▶ [Description of the task]
What you give back should match the records word for word.

——

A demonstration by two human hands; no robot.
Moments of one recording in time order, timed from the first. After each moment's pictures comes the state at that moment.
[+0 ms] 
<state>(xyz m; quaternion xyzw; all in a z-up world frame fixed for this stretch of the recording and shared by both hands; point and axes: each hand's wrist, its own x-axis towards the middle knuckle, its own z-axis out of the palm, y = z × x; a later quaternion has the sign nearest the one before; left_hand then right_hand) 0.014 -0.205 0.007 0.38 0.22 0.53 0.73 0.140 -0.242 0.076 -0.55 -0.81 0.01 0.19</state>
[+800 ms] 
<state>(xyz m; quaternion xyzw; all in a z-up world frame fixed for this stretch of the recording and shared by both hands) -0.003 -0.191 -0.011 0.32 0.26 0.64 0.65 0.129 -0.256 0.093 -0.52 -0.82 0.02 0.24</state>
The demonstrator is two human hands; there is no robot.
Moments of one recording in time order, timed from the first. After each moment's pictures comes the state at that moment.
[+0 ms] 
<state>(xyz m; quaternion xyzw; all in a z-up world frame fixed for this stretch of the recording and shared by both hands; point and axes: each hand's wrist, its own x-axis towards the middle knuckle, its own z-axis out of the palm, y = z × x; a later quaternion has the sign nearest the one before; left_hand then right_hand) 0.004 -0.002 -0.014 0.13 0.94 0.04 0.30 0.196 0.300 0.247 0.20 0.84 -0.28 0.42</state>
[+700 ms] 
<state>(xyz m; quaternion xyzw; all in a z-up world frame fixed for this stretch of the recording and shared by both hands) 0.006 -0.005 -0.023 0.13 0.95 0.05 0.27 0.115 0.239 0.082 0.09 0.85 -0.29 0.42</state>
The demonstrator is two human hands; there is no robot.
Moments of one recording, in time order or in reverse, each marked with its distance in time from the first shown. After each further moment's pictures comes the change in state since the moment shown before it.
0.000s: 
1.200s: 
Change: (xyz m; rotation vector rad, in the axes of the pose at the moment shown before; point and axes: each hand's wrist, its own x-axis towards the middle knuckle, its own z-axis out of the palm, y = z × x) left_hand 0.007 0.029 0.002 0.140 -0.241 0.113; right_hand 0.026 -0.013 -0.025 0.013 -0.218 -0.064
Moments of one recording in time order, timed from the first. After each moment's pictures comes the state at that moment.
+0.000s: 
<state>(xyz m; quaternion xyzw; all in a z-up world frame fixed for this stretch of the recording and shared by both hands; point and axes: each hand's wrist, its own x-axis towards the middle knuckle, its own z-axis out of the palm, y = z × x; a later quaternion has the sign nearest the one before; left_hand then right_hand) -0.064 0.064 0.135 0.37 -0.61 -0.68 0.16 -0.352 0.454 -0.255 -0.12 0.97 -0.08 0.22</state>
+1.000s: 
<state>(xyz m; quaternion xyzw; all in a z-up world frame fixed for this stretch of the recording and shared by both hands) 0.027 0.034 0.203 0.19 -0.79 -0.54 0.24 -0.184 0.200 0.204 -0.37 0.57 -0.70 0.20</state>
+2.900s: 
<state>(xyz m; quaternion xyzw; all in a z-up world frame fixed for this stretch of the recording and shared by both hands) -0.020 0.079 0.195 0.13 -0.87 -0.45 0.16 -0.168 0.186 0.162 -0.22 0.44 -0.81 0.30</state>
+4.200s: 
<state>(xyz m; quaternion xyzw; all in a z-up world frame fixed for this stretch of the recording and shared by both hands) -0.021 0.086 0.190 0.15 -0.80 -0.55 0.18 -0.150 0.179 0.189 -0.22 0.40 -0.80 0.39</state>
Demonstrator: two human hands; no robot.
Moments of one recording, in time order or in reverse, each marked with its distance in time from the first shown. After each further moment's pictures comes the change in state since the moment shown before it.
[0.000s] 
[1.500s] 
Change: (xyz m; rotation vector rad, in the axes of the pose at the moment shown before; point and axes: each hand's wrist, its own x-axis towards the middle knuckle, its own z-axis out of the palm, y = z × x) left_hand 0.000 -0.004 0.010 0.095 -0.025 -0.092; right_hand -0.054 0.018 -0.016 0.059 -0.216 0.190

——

▶ [Answer below]
A demonstration by two human hands; no robot.
Moments of one recording in time order, timed from the first. After each moment's pictures comes the state at that moment.
[+0 ms] 
<state>(xyz m; quaternion xyzw; all in a z-up world frame fixed for this stretch of the recording and shared by both hands; point and axes: each hand's wrist, its own x-axis towards the middle knuckle, its own z-axis out of the palm, y = z × x; a later quaternion has the sign nearest the one before; left_hand then right_hand) 0.014 -0.205 0.007 0.38 0.22 0.53 0.73 0.140 -0.242 0.076 -0.55 -0.81 0.01 0.19</state>
[+800 ms] 
<state>(xyz m; quaternion xyzw; all in a z-up world frame fixed for this stretch of the recording and shared by both hands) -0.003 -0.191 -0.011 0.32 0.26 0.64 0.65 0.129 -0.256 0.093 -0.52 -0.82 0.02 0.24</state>
The demonstrator is two human hands; there is no robot.
Moments of one recording in time order, timed from the first. After each moment's pictures comes the state at that moment.
[+0 ms] 
<state>(xyz m; quaternion xyzw; all in a z-up world frame fixed for this stretch of the recording and shared by both hands; point and axes: each hand's wrist, its own x-axis towards the middle knuckle, its own z-axis out of the palm, y = z × x; a later quaternion has the sign nearest the one before; left_hand then right_hand) 0.004 -0.002 -0.014 0.13 0.94 0.04 0.30 0.196 0.300 0.247 0.20 0.84 -0.28 0.42</state>
[+700 ms] 
<state>(xyz m; quaternion xyzw; all in a z-up world frame fixed for this stretch of the recording and shared by both hands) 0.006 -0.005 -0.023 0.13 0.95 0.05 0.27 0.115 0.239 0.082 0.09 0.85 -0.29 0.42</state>
The demonstrator is two human hands; there is no robot.
Moments of one recording, in time order or in reverse, each marked with its distance in time from the first shown. After each further moment's pictures comes the change in state since the moment shown before it.
0.000s: 
1.200s: 
Change: (xyz m; rotation vector rad, in the axes of the pose at the moment shown before; point and axes: each hand's wrist, its own x-axis towards the middle knuckle, its own z-axis out of the palm, y = z × x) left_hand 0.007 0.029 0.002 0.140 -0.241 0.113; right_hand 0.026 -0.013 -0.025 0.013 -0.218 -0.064
Moments of one recording in time order, timed from the first. After each moment's pictures comes the state at that moment.
+0.000s: 
<state>(xyz m; quaternion xyzw; all in a z-up world frame fixed for this stretch of the recording and shared by both hands; point and axes: each hand's wrist, its own x-axis towards the middle knuckle, its own z-axis out of the palm, y = z × x; a later quaternion has the sign nearest the one before; left_hand then right_hand) -0.064 0.064 0.135 0.37 -0.61 -0.68 0.16 -0.352 0.454 -0.255 -0.12 0.97 -0.08 0.22</state>
+1.000s: 
<state>(xyz m; quaternion xyzw; all in a z-up world frame fixed for this stretch of the recording and shared by both hands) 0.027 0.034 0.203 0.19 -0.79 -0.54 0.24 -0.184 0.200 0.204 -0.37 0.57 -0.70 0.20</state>
+2.900s: 
<state>(xyz m; quaternion xyzw; all in a z-up world frame fixed for this stretch of the recording and shared by both hands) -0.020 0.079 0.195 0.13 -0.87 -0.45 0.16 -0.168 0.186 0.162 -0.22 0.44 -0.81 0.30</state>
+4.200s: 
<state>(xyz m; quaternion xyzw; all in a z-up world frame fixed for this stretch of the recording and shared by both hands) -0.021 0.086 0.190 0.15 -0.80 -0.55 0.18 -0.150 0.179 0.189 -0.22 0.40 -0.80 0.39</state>
Demonstrator: two human hands; no robot.
Moments of one recording, in time order or in reverse, each marked with its distance in time from the first shown. After each further moment's pictures comes the change in state since the moment shown before it.
[0.000s] 
[1.500s] 
Change: (xyz m; rotation vector rad, in the axes of the pose at the moment shown before; point and axes: each hand's wrist, its own x-axis towards the middle knuckle, its own z-axis out of the palm, y = z × x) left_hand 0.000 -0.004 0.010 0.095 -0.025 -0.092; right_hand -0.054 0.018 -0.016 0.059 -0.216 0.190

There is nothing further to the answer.